LISTED ENTRIES START

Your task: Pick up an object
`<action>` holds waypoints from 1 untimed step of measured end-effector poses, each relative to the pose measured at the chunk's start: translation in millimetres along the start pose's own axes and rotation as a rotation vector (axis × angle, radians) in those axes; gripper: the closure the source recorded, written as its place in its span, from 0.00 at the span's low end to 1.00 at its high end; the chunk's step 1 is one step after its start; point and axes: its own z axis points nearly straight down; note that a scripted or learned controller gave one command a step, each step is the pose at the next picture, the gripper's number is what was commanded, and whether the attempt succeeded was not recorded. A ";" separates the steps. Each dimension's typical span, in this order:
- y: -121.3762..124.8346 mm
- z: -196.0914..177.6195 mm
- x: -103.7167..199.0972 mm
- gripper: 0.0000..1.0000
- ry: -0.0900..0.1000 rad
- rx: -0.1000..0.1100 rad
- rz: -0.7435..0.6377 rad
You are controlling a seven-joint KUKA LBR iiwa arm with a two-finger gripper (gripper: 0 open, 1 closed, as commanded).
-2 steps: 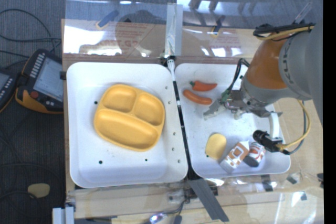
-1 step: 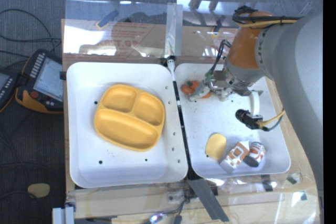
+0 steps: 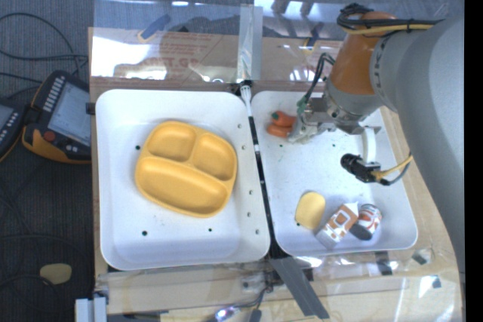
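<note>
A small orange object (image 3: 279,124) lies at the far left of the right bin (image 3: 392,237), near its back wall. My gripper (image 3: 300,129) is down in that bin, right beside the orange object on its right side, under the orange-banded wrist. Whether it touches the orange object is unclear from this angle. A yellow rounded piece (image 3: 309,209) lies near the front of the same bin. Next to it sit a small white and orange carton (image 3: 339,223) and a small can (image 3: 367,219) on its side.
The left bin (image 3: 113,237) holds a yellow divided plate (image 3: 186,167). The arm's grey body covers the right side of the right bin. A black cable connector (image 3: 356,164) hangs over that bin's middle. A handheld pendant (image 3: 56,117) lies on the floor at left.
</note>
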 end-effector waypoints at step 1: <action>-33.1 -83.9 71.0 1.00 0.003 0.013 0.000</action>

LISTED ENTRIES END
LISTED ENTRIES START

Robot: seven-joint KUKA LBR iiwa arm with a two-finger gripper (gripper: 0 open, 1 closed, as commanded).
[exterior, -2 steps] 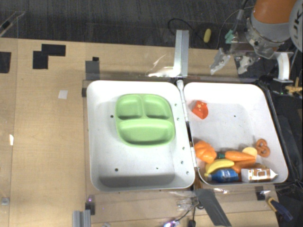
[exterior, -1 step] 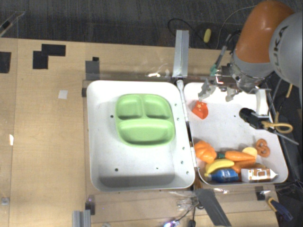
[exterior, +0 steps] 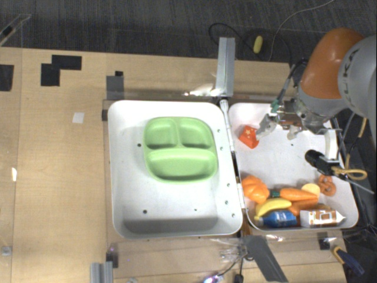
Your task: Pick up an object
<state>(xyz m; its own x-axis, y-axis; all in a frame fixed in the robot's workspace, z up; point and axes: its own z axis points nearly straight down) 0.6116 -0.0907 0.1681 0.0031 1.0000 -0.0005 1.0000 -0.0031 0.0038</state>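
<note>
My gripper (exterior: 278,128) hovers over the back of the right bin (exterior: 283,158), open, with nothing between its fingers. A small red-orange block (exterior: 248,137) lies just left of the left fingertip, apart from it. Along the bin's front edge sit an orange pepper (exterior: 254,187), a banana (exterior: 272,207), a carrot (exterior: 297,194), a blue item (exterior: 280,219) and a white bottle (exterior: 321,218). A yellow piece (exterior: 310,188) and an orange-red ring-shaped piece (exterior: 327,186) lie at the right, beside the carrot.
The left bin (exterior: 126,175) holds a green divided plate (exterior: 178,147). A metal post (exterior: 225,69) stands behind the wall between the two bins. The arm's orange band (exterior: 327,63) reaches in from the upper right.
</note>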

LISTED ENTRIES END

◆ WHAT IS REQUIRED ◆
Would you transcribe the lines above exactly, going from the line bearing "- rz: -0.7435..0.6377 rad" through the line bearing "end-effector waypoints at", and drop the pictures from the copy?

◆ ANSWER TO THE EXERCISE ◆
- rz: -0.7435..0.6377 rad
You are controlling a seven-joint KUKA LBR iiwa arm with a two-finger gripper (gripper: 0 open, 1 closed, as commanded).
-2 steps: 
-1 step: 
+0 steps: 
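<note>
A small orange object (image 3: 279,124) lies at the far left of the right bin (image 3: 392,237), near its back wall. My gripper (image 3: 300,129) is down in that bin, right beside the orange object on its right side, under the orange-banded wrist. Whether it touches the orange object is unclear from this angle. A yellow rounded piece (image 3: 309,209) lies near the front of the same bin. Next to it sit a small white and orange carton (image 3: 339,223) and a small can (image 3: 367,219) on its side.
The left bin (image 3: 113,237) holds a yellow divided plate (image 3: 186,167). The arm's grey body covers the right side of the right bin. A black cable connector (image 3: 356,164) hangs over that bin's middle. A handheld pendant (image 3: 56,117) lies on the floor at left.
</note>
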 end-effector waypoints at step 1: <action>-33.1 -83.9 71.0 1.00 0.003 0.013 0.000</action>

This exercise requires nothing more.